YOUR GOAL - The required result is the number of lines below that hold the word "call", stated without anything else.
BEGIN SOURCE MATERIAL
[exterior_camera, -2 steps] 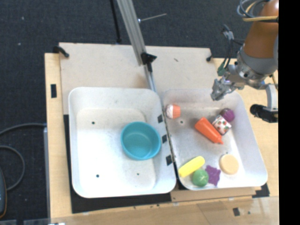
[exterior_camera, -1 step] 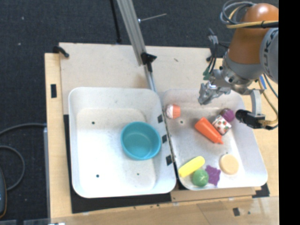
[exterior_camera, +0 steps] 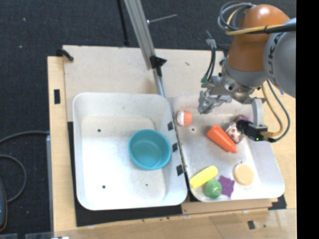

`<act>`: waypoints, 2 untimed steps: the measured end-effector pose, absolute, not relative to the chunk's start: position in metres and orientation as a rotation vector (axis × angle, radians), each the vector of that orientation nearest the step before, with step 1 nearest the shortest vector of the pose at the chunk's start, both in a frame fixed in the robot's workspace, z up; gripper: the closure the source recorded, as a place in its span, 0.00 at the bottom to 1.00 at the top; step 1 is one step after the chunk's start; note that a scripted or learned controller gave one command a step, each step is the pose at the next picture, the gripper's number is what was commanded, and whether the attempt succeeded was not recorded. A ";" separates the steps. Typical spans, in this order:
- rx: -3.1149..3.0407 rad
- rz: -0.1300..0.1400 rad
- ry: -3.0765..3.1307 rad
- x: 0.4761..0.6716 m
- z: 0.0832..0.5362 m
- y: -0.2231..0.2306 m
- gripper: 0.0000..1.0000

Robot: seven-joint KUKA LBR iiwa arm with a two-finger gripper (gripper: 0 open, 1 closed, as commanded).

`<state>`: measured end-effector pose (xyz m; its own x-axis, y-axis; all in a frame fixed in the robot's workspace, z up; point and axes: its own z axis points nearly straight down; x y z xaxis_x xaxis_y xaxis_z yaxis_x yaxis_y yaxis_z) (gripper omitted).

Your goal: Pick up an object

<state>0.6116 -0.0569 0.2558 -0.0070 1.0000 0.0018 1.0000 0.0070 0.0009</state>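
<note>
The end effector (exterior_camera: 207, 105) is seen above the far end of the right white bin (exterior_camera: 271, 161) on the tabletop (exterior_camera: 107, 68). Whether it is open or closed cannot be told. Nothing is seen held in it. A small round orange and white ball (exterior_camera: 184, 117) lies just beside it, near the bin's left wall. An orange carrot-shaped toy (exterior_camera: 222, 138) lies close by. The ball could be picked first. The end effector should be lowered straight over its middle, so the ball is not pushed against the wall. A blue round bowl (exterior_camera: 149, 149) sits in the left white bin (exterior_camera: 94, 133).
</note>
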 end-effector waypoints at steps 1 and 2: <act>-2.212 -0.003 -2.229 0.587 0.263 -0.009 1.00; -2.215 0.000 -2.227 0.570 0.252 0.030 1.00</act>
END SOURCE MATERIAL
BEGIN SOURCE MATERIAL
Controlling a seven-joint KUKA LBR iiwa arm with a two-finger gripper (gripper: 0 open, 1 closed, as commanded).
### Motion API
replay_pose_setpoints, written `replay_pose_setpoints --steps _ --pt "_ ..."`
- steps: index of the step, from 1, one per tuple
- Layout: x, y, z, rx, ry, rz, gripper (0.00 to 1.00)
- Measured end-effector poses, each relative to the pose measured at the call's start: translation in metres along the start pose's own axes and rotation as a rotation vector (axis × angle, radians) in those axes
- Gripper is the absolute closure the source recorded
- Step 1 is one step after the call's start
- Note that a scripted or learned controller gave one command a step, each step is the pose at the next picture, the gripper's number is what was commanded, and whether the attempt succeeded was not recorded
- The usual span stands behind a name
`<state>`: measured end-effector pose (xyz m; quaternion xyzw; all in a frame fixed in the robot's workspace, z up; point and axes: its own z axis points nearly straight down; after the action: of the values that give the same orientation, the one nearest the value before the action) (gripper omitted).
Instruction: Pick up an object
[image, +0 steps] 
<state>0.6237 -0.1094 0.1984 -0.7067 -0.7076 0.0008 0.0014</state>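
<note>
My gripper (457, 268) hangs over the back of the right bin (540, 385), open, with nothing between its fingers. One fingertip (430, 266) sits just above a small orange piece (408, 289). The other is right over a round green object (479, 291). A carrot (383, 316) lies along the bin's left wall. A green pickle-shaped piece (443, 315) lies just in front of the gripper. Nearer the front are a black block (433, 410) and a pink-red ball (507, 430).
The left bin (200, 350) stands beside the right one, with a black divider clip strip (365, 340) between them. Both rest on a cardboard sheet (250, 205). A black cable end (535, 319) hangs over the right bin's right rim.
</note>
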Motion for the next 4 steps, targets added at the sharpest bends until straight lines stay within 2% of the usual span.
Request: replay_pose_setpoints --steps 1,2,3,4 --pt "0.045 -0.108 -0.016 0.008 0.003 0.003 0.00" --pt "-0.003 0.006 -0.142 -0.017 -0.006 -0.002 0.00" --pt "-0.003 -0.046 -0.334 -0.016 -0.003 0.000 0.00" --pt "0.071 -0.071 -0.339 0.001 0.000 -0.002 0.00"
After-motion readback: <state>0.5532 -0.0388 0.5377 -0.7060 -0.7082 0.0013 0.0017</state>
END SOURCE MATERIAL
TASK RESPONSE - 2